Translation Overview#

NVIDIA Riva translation is a framework based on neural networks. Riva translation translates text between language pairs, that is, from one language to another. For example, we want a machine to translate text in one language (we call this the source language), to corresponding text in another language (we call this the target language). Bilingual and multilingual models are trained using NVIDIA NeMo; a toolkit for building new state-of-the-art conversational AI models. NeMo has separate collections for Automatic Speech Recognition (ASR), Natural Language Processing (NLP), and Text-to-Speech (TTS) models.

For more information about the translation model architecture and training, refer to the NeMo Machine Translation documentation.

Language Pairs Supported#

The NVIDIA Riva translation service supports models for these language pairs:

  1. English (en) to German (de), Spanish (es), French (fr)

  2. German (de), Spanish (es), French (fr) to English (en)

  3. English (en) to Simplified Chinese (zh)

  4. Simplified Chinese (zh) to English (en)

  5. English (en) to Russian (ru)

  6. Russian (ru) to English (en)

  7. English (en) to German (de)

  8. German (de) to English (en)

  9. English (en) to Spanish (es)

  10. Spanish (es) to English (en)

  11. English (en) to French (fr)

  12. French (fr) to English (en)

Translation Features#

Riva translation currently provides an API to translate to and from language pairs using models trained in NeMo Machine Translation. There are two different model architectures supported:

  • Multilingual models like en_deesfr, which translates from English to German, Spanish, and French. Multilingual models have several language codes in their name. By default, use 24x6 multilingual models. Use a multilingual model if you need to support multiple languages or if you want to optimize resource utilization since you can translate along multiple language pairs without loading multiple bilingual models. Running multilingual models prevents loading multiple models, therefore, preventing overhead.

  • Bilingual models like en_ru, which translates from English to Russian. Bilingual models have a single pair of language codes in their name. Use a bilingual model when you want the best possible performance for a specific language pair direction. Running bilingual models produces better quality translations compared to the current multilingual models.

You can use 12x2 instead of a 24x6 multilingual model if you need to reduce the resource consumption even further to reduce latency and can accept a bit of translation quality degradation.


You can switch to bilingual models if you feel the multilingual models performance is lacking on a specific language direction.
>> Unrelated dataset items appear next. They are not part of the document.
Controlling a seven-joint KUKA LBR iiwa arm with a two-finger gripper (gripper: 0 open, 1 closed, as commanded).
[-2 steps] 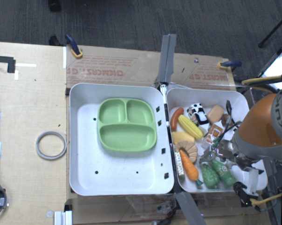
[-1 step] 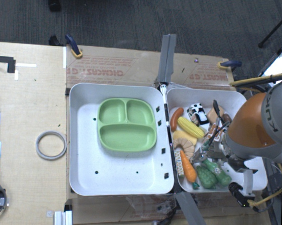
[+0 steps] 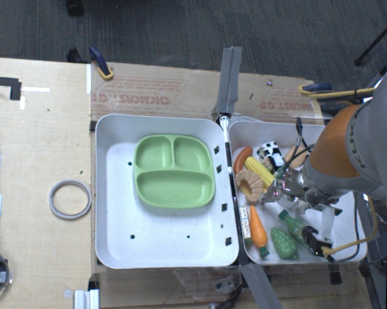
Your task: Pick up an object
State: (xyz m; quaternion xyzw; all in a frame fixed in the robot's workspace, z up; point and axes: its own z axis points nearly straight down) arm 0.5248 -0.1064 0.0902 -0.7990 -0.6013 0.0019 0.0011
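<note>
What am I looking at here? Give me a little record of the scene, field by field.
setting: bench with two shallow white bins side by side
left bin: holds a green divided plate
right bin: toy foods, among them a corn cob, an orange carrot, a green pickle and a black-and-white toy
arm: grey with an orange band, reaching over the right bin
end effector: low among the toys, near the corn cob; grip unclear
on the bench: a grey ring left of the bins

Robotics lab, bench (image 3: 40,144), taped cardboard (image 3: 158,91)
</note>
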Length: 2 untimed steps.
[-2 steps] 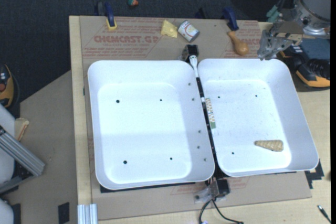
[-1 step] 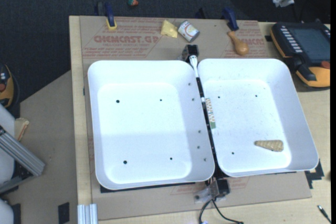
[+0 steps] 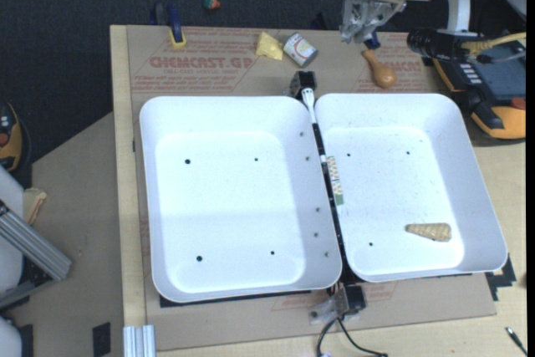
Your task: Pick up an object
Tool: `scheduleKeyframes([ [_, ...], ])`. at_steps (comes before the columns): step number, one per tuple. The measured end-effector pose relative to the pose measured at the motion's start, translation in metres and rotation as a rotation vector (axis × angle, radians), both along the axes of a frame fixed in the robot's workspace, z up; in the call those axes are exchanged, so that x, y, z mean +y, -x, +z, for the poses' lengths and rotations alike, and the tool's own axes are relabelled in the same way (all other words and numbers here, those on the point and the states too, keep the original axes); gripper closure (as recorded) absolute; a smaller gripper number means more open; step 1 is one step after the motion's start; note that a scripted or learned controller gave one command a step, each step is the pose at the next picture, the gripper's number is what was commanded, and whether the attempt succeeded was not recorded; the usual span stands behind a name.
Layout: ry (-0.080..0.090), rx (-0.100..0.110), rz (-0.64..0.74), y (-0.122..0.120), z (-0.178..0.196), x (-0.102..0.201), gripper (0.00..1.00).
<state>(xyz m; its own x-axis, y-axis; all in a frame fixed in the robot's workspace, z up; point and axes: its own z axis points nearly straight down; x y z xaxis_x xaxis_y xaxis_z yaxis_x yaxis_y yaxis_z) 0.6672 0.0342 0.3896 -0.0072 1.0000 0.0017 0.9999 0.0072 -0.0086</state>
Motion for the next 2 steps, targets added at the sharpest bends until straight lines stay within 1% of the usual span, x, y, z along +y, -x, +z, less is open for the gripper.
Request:
scheduleKeyframes([
  [1, 0.0, -0.002, 0.001, 0.009, -0.046, 0.088, 1.0],
  [2, 0.002, -0.014, -0.011, 0.035, 0.021, 0.027, 1.0],
])
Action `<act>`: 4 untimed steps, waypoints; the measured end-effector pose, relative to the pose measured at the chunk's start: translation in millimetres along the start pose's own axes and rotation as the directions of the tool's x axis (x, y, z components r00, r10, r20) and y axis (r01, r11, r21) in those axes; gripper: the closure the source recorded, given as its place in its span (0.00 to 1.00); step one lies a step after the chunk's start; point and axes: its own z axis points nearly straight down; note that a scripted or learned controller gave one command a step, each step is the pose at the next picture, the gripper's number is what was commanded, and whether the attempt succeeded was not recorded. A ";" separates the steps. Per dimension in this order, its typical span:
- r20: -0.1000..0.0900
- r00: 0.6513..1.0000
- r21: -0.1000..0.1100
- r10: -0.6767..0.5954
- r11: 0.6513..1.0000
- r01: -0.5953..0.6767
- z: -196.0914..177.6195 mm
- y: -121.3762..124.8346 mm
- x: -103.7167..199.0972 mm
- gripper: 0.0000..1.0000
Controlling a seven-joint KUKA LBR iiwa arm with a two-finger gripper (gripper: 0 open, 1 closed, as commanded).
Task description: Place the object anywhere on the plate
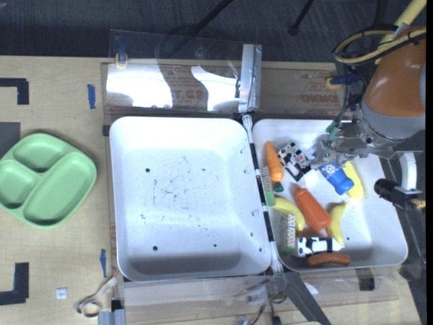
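Several toys are heaped beneath the claw [329, 149], whose grip cannot be told, so picking is judged underway, with the green plate [44, 179] set far left on the tabletop [54, 263].

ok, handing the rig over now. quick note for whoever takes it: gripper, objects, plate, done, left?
Gripper: low over the upper part of the right bin, among the toys; fingers' state unreadable, no object seen between them.
Objects: all in the right bin: carrot, orange bottle, bananas, blue bottle, checkered block.
Plate: green, divided, on the bench left of the left bin.
Done: nothing on the plate.
Left: pick an object, carry it over, set it on the plate.
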 end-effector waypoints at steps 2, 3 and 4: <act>0.000 0.997 0.003 -0.082 0.997 0.082 38.9 -44.5 64.3 0.00; 0.000 0.997 0.003 -0.082 0.997 0.082 38.9 -44.5 64.3 0.00; 0.000 0.997 0.003 -0.082 0.997 0.082 38.9 -44.5 64.3 0.00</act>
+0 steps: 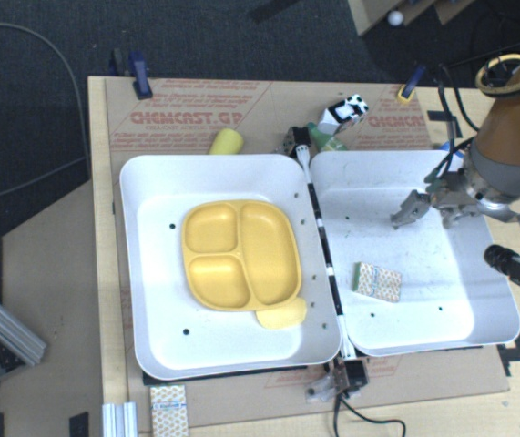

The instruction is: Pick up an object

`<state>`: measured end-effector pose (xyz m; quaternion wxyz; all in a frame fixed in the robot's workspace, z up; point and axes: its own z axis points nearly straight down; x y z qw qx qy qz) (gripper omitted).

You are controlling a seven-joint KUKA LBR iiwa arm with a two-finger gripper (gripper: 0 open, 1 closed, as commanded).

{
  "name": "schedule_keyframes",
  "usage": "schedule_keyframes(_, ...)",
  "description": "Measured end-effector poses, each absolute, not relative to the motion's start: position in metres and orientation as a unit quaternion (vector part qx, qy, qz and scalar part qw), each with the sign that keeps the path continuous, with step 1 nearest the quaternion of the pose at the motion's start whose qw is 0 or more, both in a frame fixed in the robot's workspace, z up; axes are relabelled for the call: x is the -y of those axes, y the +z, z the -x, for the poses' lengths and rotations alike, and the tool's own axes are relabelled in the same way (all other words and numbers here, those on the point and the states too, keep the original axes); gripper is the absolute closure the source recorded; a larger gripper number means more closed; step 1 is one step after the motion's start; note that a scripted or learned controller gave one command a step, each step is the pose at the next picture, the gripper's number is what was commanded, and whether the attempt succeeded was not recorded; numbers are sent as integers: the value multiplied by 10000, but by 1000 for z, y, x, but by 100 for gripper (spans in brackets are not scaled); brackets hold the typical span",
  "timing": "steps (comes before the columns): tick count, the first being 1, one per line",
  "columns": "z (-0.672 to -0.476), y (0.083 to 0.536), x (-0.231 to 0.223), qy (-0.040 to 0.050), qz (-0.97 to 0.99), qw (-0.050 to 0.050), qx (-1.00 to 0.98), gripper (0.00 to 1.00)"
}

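You have two white bins on a tan worktop (pixel 105 244) printed with red lettering. The left bin (pixel 150 335) holds a yellow divided plate (pixel 241 253), with a paler yellow piece (pixel 282 314) at the plate's lower right edge. Right of the plate, in the right bin (pixel 478 317), lies a small packet (pixel 376 282) patterned in green, white and speckled colours. Above the plate, on the worktop, sits a yellow object (pixel 226 141). The arm (pixel 510 135) is grey with an orange band, and its gripper (pixel 412 209) is grey.
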<state>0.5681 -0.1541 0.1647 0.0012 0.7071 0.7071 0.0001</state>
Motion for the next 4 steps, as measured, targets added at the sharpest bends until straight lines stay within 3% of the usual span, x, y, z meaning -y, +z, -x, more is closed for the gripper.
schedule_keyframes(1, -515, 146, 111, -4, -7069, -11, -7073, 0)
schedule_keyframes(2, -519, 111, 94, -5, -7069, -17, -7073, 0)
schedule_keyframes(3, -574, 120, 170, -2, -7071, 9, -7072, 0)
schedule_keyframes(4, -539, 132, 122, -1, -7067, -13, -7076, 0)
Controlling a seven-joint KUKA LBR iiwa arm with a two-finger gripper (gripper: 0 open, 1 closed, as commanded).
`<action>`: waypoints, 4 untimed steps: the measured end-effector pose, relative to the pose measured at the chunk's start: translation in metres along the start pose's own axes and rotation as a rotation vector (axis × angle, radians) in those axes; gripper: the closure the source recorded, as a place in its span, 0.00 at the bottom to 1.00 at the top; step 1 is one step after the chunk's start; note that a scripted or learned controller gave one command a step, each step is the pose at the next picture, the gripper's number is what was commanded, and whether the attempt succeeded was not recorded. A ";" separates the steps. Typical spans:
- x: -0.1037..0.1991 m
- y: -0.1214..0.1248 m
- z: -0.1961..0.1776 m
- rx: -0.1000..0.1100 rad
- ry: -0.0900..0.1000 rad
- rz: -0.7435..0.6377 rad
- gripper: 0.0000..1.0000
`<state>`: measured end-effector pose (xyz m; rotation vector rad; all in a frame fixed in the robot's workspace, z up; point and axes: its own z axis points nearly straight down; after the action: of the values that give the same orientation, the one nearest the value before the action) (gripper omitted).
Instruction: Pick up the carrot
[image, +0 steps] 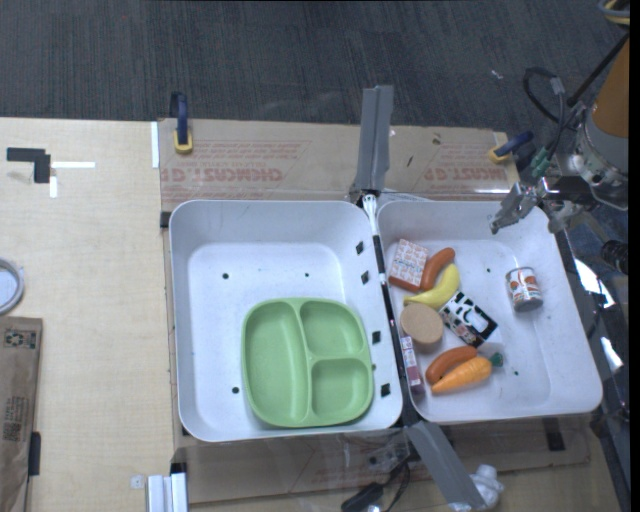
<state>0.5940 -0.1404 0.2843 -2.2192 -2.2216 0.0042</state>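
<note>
The carrot (464, 376) lies in the right bin (560, 385) near its front, orange with a small green tip pointing right. A red-orange piece (449, 358) rests against its far side. My gripper (516, 208) hangs over the far right corner of that bin, well behind the carrot and apart from it. Nothing is visibly held.
The right bin also holds a pink-white box (407, 262), a red sausage (437, 266), a banana (440, 290), a tan round disc (422, 325), a black-white packet (468, 320) and a small can (523, 288). A green divided plate (307, 360) sits in the left bin (200, 300).
</note>
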 end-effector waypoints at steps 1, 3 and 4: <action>0.008 -0.037 -0.083 -0.001 -0.001 0.031 0.00; 0.035 0.034 0.187 -0.011 -0.002 -0.033 0.00; 0.035 0.035 0.177 -0.013 0.000 -0.030 1.00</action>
<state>0.6285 -0.1051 0.1071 -2.1922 -2.2605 -0.0108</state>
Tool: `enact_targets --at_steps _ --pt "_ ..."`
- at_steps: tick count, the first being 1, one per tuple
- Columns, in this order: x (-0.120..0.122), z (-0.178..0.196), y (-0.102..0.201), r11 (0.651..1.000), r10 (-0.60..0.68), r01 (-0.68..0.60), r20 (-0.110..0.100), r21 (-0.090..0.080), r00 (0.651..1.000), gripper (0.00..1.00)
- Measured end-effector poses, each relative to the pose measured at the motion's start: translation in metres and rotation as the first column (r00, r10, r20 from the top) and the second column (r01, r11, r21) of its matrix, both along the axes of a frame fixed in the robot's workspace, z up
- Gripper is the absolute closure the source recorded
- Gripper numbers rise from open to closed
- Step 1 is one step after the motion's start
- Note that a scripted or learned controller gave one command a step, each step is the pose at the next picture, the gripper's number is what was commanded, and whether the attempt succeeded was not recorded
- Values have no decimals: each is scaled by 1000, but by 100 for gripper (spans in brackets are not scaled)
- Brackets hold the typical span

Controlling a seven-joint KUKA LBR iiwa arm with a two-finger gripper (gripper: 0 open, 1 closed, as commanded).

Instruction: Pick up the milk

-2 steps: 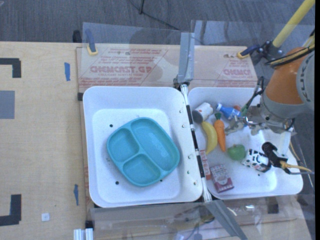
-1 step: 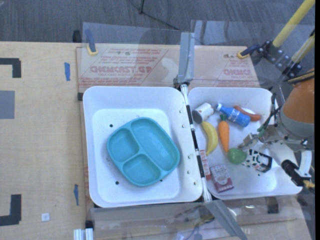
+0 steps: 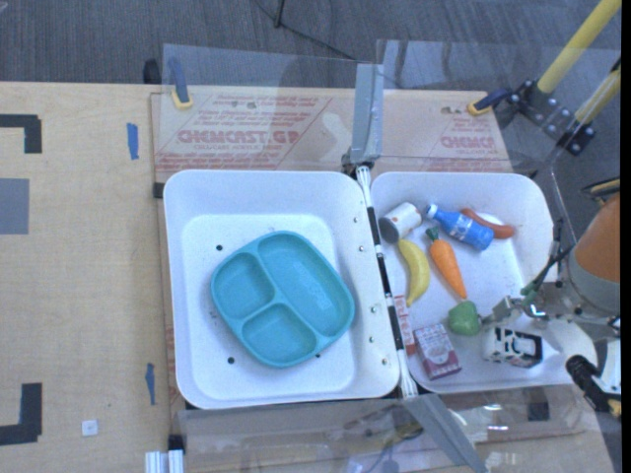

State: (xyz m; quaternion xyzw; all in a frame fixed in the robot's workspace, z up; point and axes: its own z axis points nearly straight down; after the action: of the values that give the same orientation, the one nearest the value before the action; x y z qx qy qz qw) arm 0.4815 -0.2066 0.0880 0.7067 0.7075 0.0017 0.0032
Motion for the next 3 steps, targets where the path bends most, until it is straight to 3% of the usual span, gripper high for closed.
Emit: enact_targets --at_steps 1,2,3 --pt "27 60 5 995 -96 96 -5 1 995 0" --pt "28 52 37 1000 -8 8 -8 3 1000 0" --pt "3 5 -1 994 -110 110 -6 2 994 0"
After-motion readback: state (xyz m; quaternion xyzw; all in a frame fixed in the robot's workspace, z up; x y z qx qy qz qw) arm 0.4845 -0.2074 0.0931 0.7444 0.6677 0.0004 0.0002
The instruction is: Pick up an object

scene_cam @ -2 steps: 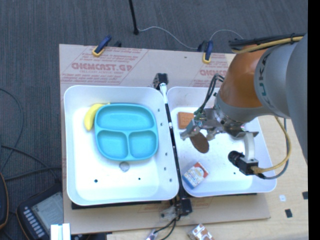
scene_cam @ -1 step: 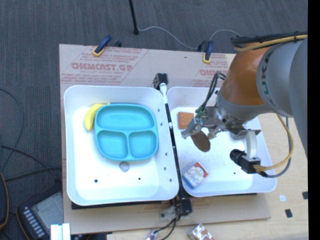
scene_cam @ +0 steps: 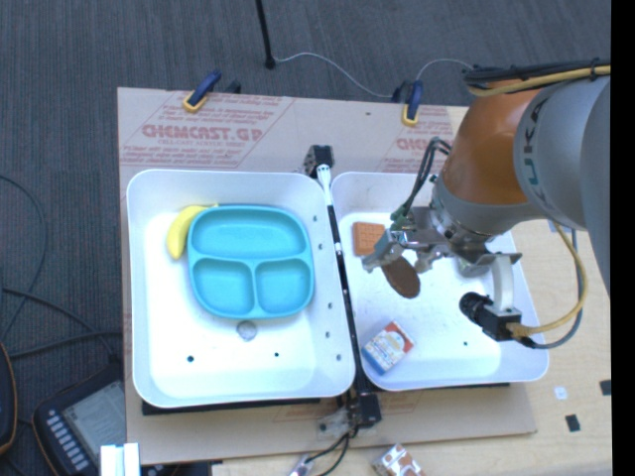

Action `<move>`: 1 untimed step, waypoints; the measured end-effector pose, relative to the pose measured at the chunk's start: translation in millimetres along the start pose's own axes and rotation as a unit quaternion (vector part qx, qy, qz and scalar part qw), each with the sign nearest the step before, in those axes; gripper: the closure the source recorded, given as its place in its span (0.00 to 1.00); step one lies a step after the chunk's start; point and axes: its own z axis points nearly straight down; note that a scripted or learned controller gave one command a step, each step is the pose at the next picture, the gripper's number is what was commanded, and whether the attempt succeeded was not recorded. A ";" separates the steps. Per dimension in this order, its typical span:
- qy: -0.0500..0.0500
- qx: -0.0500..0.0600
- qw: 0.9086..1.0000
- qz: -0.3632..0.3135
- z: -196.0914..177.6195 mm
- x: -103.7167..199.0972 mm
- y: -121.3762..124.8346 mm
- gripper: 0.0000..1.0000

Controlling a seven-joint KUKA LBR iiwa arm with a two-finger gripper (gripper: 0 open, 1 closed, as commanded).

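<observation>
My gripper (scene_cam: 394, 258) hangs over the middle of the right bin (scene_cam: 516, 370), reaching in from the right. A dark brown oval object (scene_cam: 403, 282) lies right under its tip, touching or very close to it. Just up and left of the gripper, an orange square cracker-like piece (scene_cam: 367, 234) lies on the bin floor. Near the bin's front left corner sits a small white and red packet (scene_cam: 387, 346). The arm's grey and orange wrist hides the bin's back right part.
The left bin (scene_cam: 149, 345) holds a blue divided plate (scene_cam: 251, 262), a yellow banana (scene_cam: 180, 230) at the plate's left edge, and a small grey item (scene_cam: 246, 331) in front of it. A black cable fitting (scene_cam: 488, 314) hangs from the wrist over the right bin.
</observation>
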 end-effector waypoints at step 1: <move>0.000 0.000 1.000 0.000 -9.5 -0.2 0.3 1.00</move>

Riva translation enables you to batch multiple sentences together to provide a faster translation experience. Using the translation client, you can batch together up to 8 sentences to be translated in a single request. The batch size, which defaults to 8, can be adjusted using the batch_size parameter in the client.

Multiple Deployed Models#

The Riva server supports multiple translation models deployed simultaneously, up to the limit of your GPUs memory. As such, a single-server process can host models for a variety of language pairs as outlined above.

The model is determined by the model parameter of the client request. This value must match the value of the riva-build parameter used to create the model.

If a model name is not provided, the default name is riva-nmt, which is also the default name used by riva-build. If you specify a model name that is already used, it will be overwritten.

To get models and language pairs available on the server, use the ListSupportedLanguagePairs API.